Exercise description >> Of all the lines in the records below, copy only those that contain the string "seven".

Dataset records >>
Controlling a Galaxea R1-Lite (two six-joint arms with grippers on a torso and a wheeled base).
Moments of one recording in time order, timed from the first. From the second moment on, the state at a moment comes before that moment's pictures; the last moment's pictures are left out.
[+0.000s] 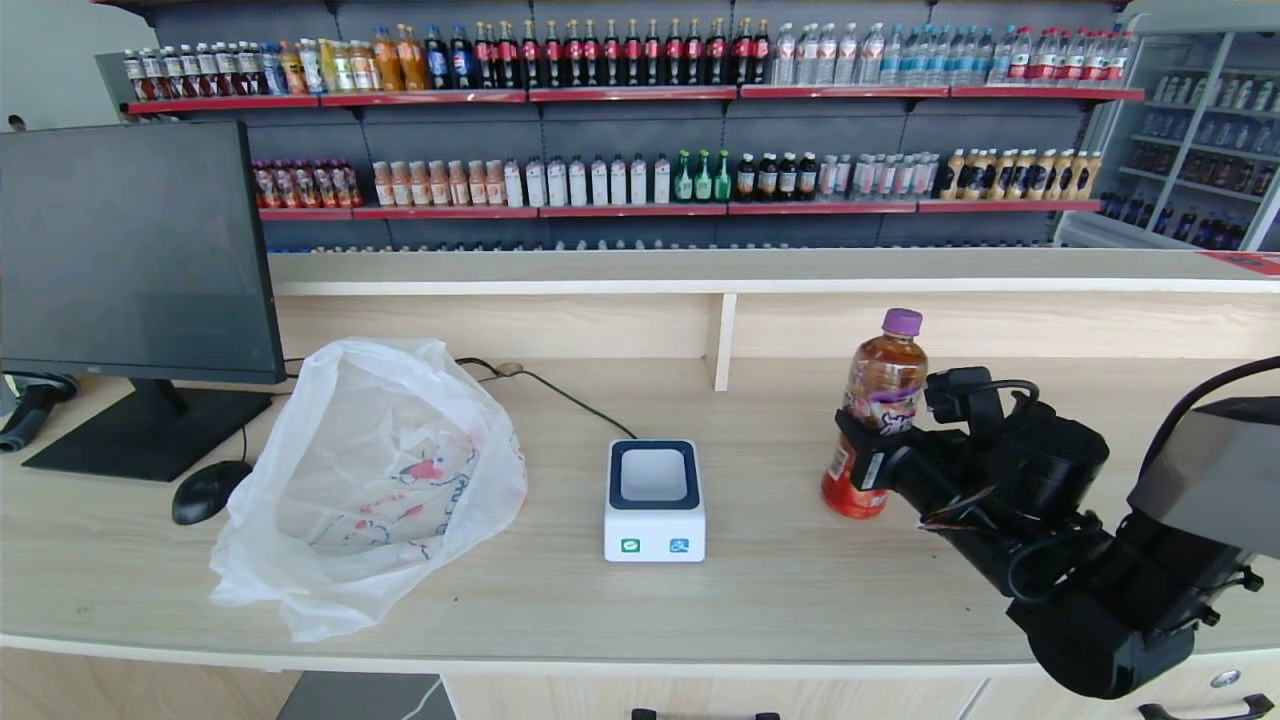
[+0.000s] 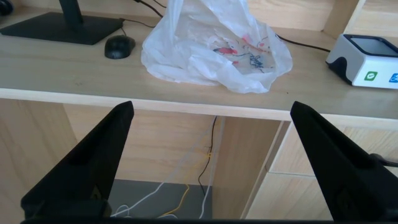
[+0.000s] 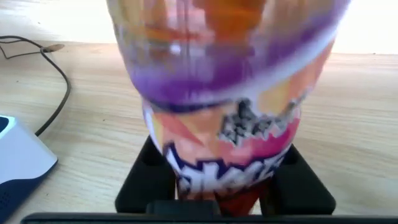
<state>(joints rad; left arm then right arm) 0.00 0.00 0.00 0.00 0.00 0.00 0.31 2.11 -0.55 -1.57 -0.08 0.04</state>
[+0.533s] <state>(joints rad) 0.00 0.00 0.00 0.00 0.00 0.00 0.32 2.09 -0.53 -1.57 -0.08 0.08</state>
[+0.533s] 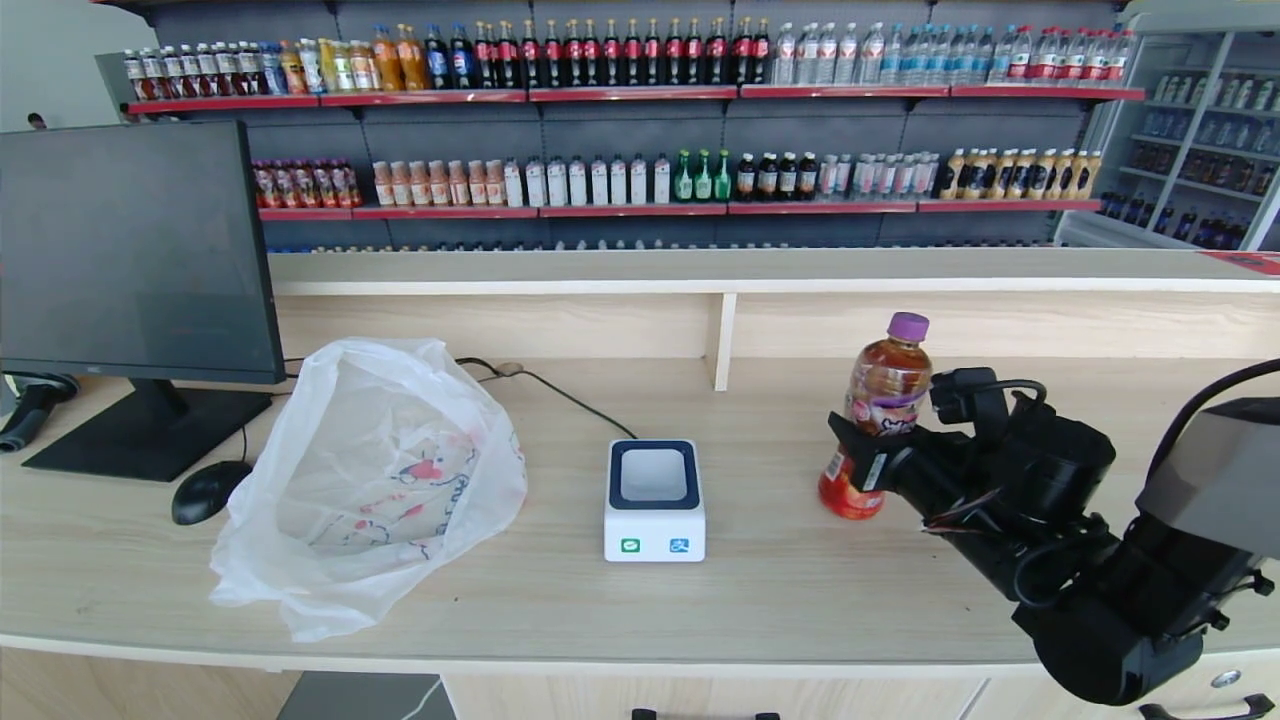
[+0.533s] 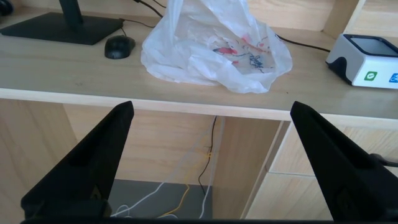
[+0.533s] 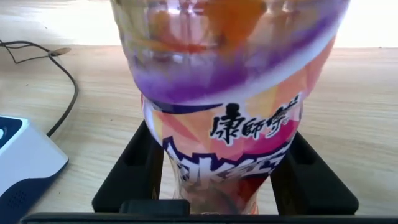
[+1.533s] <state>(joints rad) 0.00 0.00 0.00 0.00 0.00 0.00 0.36 1.86 -0.44 -1.57 -0.08 0.09</state>
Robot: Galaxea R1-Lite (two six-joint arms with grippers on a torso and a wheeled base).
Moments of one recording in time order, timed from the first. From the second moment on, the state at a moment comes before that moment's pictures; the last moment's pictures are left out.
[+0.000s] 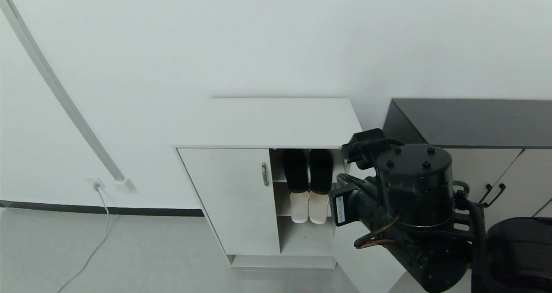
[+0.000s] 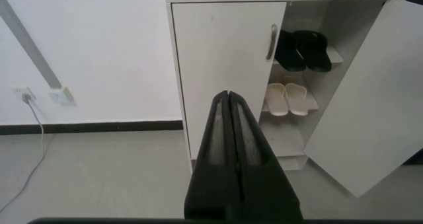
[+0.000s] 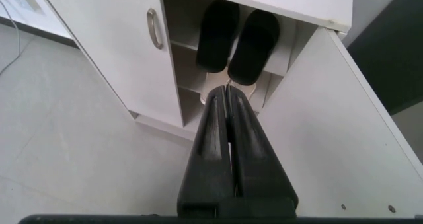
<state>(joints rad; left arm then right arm) 0.00 0.00 0.00 0.01 -0.02 0.02 0.97 1.72 -0.88 -0.57 -0.66 0.13</state>
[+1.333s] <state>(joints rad) 0.00 0.00 0.00 0.01 -0.02 0.02 0.88 1.78 -0.88 -0.66 -0.67 0.08</state>
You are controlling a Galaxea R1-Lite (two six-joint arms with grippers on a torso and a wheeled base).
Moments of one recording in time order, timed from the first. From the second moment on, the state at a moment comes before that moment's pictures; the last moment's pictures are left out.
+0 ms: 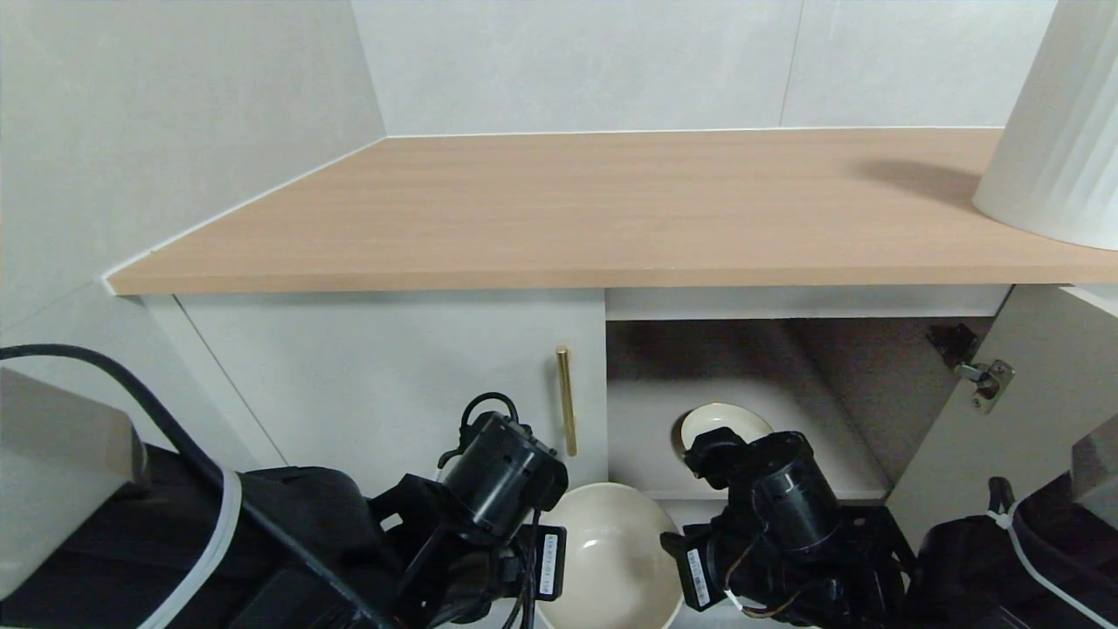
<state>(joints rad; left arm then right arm) -0.78 1.88 -0.82 -0.07 0.25 -0.58 0.80 1.95 -0.67 -0.60 -0.17 0.32</state>
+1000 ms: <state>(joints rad) -0.78 1.88 -0.82 -0.05 0.28 -0.58 0.80 1.96 -0.66 -0.59 -0.19 0.32</state>
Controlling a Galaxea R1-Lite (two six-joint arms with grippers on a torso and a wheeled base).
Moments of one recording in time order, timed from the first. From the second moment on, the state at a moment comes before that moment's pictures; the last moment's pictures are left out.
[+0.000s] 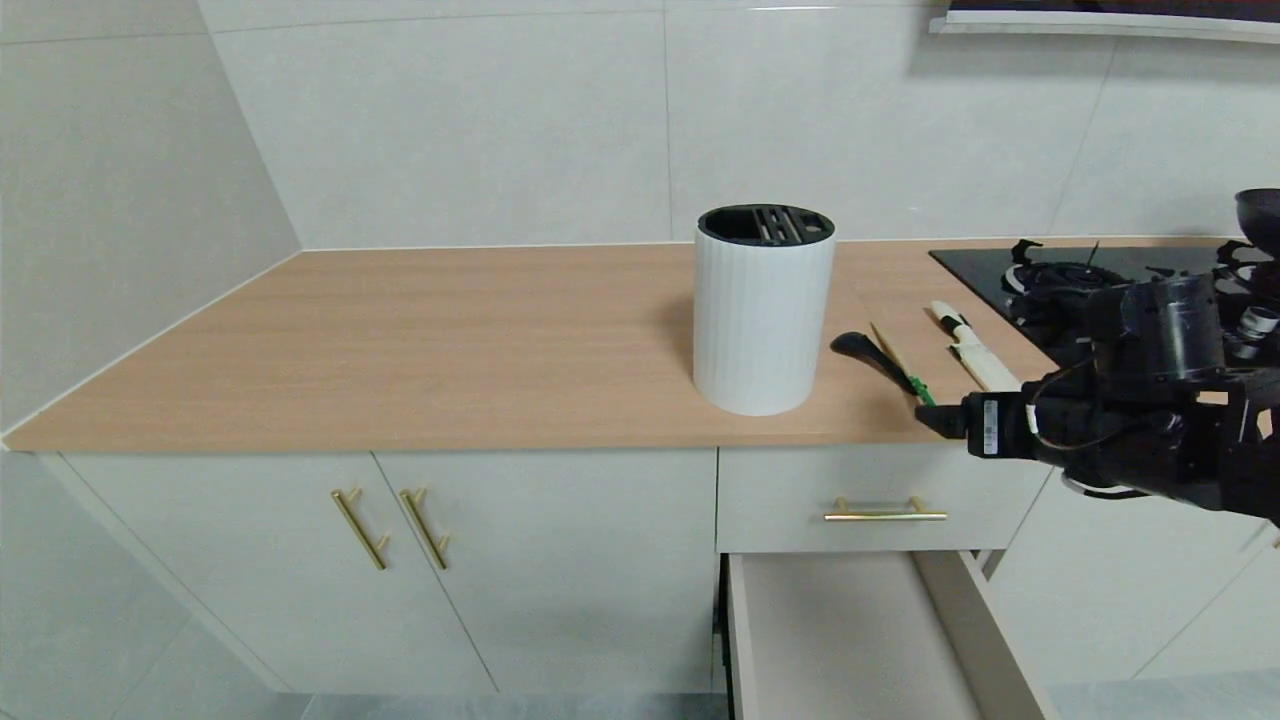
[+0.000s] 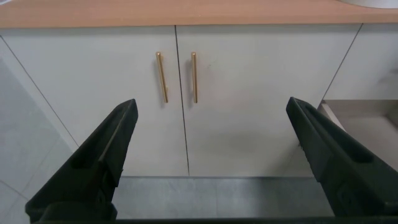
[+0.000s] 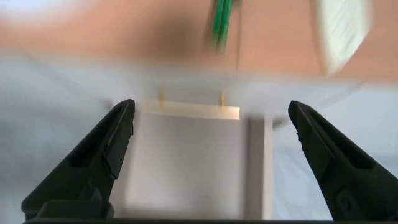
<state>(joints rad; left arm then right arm) 0.00 0.00 0.00 0.00 0.01 0.00 0.34 1.66 -0.89 -0.31 -0.25 0.17</state>
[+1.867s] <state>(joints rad) 0.00 0.00 0.00 0.00 0.01 0.00 0.33 1.94 -1.00 -0.52 -0.35 0.21</state>
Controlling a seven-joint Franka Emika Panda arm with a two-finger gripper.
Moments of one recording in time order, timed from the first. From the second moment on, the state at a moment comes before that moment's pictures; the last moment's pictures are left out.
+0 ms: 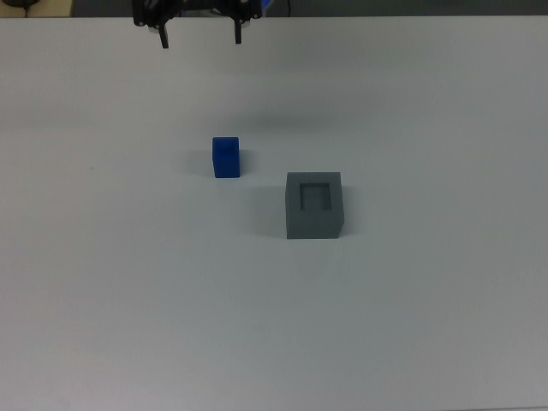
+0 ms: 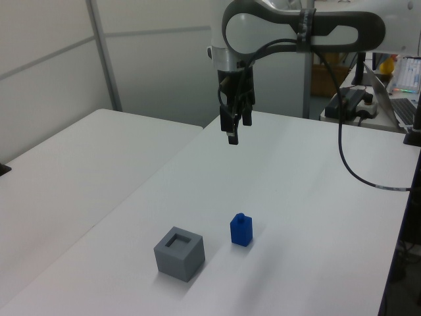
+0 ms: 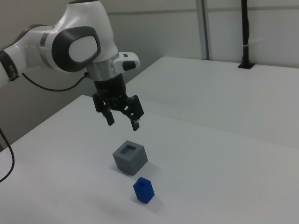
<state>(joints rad) 0.08 0.06 -0.07 -1.51 -0.03 1.56 -0.11</state>
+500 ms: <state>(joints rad) 0.08 0.07 -0.07 -1.62 -0.03 1.73 -0.11</state>
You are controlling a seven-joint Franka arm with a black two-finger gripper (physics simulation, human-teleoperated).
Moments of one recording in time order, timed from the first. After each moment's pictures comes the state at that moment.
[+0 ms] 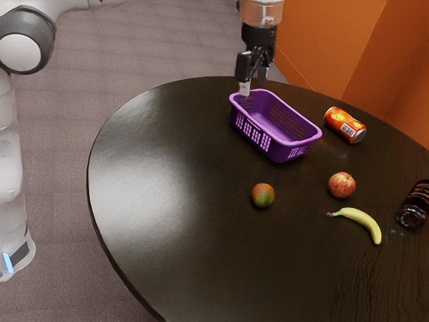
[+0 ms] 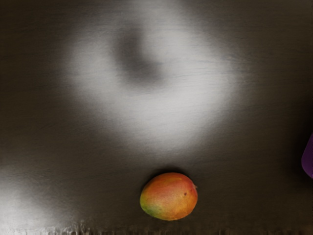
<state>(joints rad) 0.11 -0.02 -0.11 -1.38 -0.10 1.52 -2.33</state>
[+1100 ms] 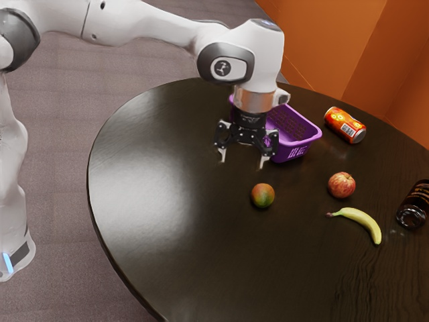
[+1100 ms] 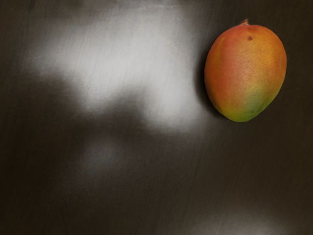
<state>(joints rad) -0.12 -0.05 -0.03 -1.81 -0.11 1.88 -1.22</state>
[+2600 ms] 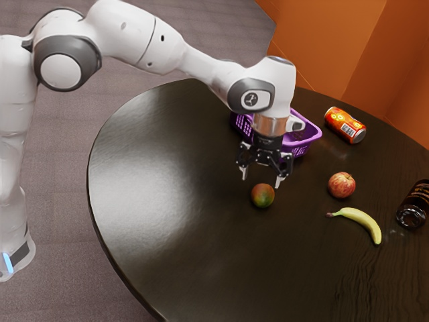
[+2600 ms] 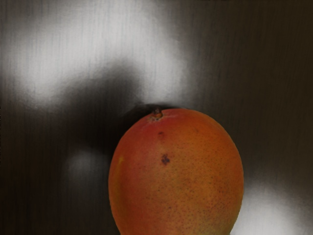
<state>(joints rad) -0.06 0.22 0.01 -1.73 -0.24 2.01 -0.87</state>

Answer to this exercise >>
Controlling a seven-joint Franka Emika Panda arm with a two-finger gripper.
You are controlling a seven-joint Franka arm with a black two-finger gripper (physics simulation, human-teleoperated).

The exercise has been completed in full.